# gelieferte druckreife Pdf-Datei - Korrekturrecht?



## jana1982 (25. November 2004)

Hallo,

ich brauche eure Meinung und euren Rat. Vor kurzem bekam ich vom Kunden eine pdf Datei, die druckreif war (laut Vereinbarung mit dem Kunden). Im Normalfall habe ich kein Recht bzw keinen Zugriff die Datei zu verändern. Ich ging davon aus, dass die Werbeagentur nach den Voraussetzungen für den Offsetdruck eingestellt hatten. Wie üblich belichtete ich die Datei und montierte die Filme für die Druckplatte usw. Während des Druck fiel dem Kunden auf, dass die Bilder zu gelblich waren, was eigentlich Edelstahl darstellen sollte. Problem: ich bekam vorher keinen Proof, erst später als Laserdruck. Was ich und den Druckern nicht damit anfangen konnten. Die Farbwerte zw. dem Laserdruck und dem Offsetdruck sind unterschiedlich. Ich habe die pdf Datei im Photoshop die Werte abgemessen, es stimmte fast mit dem Druck überein also zu viel gelb was nicht sein durfte. Um eine Farbkorrektur zu machen, ließ ich mir gleich die Ursprungdatei (QXP und zusätzliche Bilddateien) mitschicken und überprüfte die Werte von der Agentur - genau die gleichen wie die pdf datei. Die Werbeagentur, die die Datei erstellt haben, stritten ab, dass es nicht an denen lag und gab mir bzw uns die Schuld. Also machte ich eine Korrektur ohne zusätzliche Kosten. Was hätten wir dagegen getan oder lag es an uns?


Noch eine Frage: Kommt es vor, dass beim Generieren von Pdf-Dateien Farbverluste entstehen können? Gibt es eine Einstellung um dies zu vermeiden?

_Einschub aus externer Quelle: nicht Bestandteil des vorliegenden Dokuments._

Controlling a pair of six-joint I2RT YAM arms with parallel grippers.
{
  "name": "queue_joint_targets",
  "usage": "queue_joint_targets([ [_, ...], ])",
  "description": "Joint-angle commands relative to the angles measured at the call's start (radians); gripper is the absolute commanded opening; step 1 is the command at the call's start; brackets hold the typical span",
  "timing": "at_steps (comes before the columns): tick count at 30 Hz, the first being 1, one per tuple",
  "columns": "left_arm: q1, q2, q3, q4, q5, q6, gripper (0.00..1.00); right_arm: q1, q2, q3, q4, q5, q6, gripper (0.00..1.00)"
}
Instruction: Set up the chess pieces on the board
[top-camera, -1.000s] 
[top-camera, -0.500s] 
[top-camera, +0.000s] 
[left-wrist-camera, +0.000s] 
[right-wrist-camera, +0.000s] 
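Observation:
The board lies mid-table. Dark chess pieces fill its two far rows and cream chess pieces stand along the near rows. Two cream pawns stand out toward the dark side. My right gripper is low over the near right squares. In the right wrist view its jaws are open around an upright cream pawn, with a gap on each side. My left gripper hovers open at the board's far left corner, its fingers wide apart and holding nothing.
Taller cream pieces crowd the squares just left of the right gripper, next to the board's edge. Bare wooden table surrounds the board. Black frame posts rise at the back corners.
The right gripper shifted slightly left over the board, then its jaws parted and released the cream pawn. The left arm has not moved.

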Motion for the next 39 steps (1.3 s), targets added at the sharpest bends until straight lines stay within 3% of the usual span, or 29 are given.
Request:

Ich würde mich auf eure baldige Antwort freuen, Danke!

gruß jana


----------



## Pianoman (26. November 2004)

Hi Jana.
Natürlich sagen die, daß Du daran schuld bist, sonst hätten sie ja was für die Korrektur bezahlt 
Beim Erstellen von pdf's können natürlich Farbverluste/veränderungen auftreten - abhängig davon wie die pdf-Datei erstellt wurde. Um Dich abzusichern, solltest Du Dir vielleicht die ppd der Agentur geben lassen und auf jeden Fall den Proof vorher.
Wenn Du den Proof vorher bekommst, ist der normalerweise zwingend, sprich Du mußt die Farbkorrektur bei der Belichtung durchführen.
In Deinem Fall (Originaldateien weisen gleiche Farbverschiebung auf) nehme ich an, daß die Systeme des Erstellers falsch Farbkalibriert waren/sind und der Fehler nicht in der pdf-Erstellung liegt sondern bereits in der Bildbearbeitung. Und sowas ist natürlich ohne Proof nicht korrigierbar (hätte ja auch so beabsichtigt sein können).
lg


----------